First, to the love story, which takes precedence over the creatures. I didn’t care for any of the characters, except the occasional sympathy for April, the beleaguered new girlfriend. April is unwelcomed from the start, and her own reticence (probably because it’s totally obvious her boyfriend is pining for the host), just makes the situation sadder. While everyone hates April for existing, I had the opposite reaction. Is it her fault that her boyfriend is unfaithful? Is it her fault that Jane is actively trying to split them up?
That brings me to Jane. Early on, she admits that even during her wedding, she hoped to make Sawyer jealous, hoped that he would come and stop the ceremony in the style of numerous rom-coms where the right one bursts in and rescues the love-lorn bride at the altar. This made me hate Jane, who went forward with her own wedding, all the while knowing she loved another man and was essentially using her husband to get this man’s attention.
Sawyer, the object of love, is also morally reprehensible, although if I reveal the why of that, I will ruin a big part of the story. Just trust me that when he and April fight, there is more than enough reason to loath the weak willed, indecisive, selfish Sawyer. Ugh. Don’t even get me going.
By the time the monsters start to make their presence known, I was hoping that they would eat each of our characters (except April) slowly, preferably with a lot of pain and teeth gnashing. Not good, because I think that the author wanted us to empathize with our star-crossed lovers, or at least really enjoy the complicated triangle dynamic. Don’t even get me started on Ryan and his insta-romance with Lauren. You cannot fall head-over-heels in the space of thirty seconds.
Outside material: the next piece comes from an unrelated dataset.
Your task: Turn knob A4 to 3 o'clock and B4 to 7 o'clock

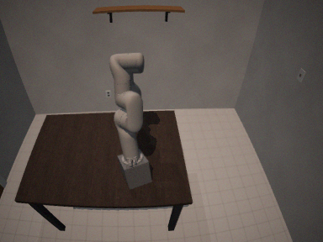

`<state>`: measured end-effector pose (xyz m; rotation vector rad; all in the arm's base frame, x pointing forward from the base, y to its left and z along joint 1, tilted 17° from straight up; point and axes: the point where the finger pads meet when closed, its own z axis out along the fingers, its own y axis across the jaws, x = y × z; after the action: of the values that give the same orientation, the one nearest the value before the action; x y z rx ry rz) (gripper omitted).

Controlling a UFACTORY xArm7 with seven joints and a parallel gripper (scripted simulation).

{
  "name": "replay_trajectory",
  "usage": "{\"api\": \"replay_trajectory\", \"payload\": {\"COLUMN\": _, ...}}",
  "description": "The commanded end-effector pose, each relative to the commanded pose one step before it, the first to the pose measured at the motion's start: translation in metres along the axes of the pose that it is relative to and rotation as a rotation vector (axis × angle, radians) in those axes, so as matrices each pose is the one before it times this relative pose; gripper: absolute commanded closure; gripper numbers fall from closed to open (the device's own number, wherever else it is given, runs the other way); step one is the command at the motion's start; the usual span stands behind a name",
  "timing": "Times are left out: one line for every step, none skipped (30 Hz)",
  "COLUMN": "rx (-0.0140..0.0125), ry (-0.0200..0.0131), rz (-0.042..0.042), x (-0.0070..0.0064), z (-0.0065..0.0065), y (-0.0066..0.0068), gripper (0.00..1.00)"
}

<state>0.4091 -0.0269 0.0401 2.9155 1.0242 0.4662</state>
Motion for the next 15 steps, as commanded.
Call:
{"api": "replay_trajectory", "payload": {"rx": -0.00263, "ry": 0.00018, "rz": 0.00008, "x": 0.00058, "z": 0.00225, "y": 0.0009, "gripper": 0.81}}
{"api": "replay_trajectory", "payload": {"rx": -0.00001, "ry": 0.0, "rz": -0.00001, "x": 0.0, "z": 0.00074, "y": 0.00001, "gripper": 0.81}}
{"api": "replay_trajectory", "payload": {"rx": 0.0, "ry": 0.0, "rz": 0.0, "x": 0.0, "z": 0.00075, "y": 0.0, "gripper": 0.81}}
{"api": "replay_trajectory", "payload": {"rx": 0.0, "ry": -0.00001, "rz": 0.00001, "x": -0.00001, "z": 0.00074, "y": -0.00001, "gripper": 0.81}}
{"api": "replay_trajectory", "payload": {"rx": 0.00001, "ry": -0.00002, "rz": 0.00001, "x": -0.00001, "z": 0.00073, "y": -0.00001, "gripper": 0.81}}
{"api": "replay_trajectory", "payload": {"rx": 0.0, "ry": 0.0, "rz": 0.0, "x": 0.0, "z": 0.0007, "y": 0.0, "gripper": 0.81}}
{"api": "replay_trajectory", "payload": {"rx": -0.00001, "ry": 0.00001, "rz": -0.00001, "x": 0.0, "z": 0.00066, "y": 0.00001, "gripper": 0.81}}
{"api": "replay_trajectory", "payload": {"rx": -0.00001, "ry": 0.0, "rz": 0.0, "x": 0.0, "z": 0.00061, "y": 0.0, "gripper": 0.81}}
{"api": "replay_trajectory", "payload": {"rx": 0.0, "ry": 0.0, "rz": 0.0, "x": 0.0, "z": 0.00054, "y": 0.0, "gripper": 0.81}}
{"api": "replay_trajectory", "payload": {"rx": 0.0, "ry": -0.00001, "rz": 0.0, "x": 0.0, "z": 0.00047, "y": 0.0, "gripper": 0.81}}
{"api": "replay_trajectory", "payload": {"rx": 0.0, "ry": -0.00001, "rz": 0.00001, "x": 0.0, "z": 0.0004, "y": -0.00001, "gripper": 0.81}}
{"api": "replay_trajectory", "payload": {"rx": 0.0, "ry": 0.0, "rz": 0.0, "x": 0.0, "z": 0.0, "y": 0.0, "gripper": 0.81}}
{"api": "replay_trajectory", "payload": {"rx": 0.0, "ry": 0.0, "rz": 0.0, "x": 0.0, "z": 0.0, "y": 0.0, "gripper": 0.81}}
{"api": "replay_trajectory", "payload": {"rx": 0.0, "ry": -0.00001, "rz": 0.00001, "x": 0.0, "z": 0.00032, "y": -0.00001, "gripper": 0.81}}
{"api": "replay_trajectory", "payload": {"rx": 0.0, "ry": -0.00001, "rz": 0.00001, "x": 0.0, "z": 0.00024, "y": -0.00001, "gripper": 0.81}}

Come on.
The monsters are the second disappointment. While the pace is snappy and on point, the gore visceral and stomach churning, the fighting sequences extended and written with care and realism, the monster’s story is weak. We never find out what they are or why they are suddenly making a stand. My wendigo theory at the beginning left me hoping for some cannibalism and the characters (at least a few) finding themselves transformed or transforming. That didn’t happen. Instead, we get our far more usual band-of-heroes relentlessly and stupidly fighting, being picked off one at a time, and making some shockingly bad decisions. B-horror level bad decisions. Like separating. And having fights and walking off. And starting on one course of action, setting it up meticulously, and then abandoning said course of action for NO APPARENT REASON.
The hubby enjoyed the thriller-like rapidity of the action and the way The Shuddering was always going-going-going. And that is fair. The book doesn’t stop for long. Honestly, as we were listening to the Audible, I began to drift off. So much action made me distracted; it started to have a samey feeling. Now maybe this was just my mood, and I did see the quality of what the author was doing and marveled at her skill for keeping the pacing consistent, on edge, and moving. Written creature features usually fail at this, but not here.
All in all, I enjoyed reading The Shuddering and will most likely check out author Ania Ahlborn again in the future. However, I wasn’t as in love with this story as others, however, and I still maintain that the characters were a selfish bunch who really, really deserved to get eaten slowly in the wilderness. And I still stand by the fact that the magic of the monsters is missed here. What are they? Why are they coming out of the woods now? Are they former humans, transformed wendigo style, or something else? Where do they go when the snow stops falling? So much unanswered potential.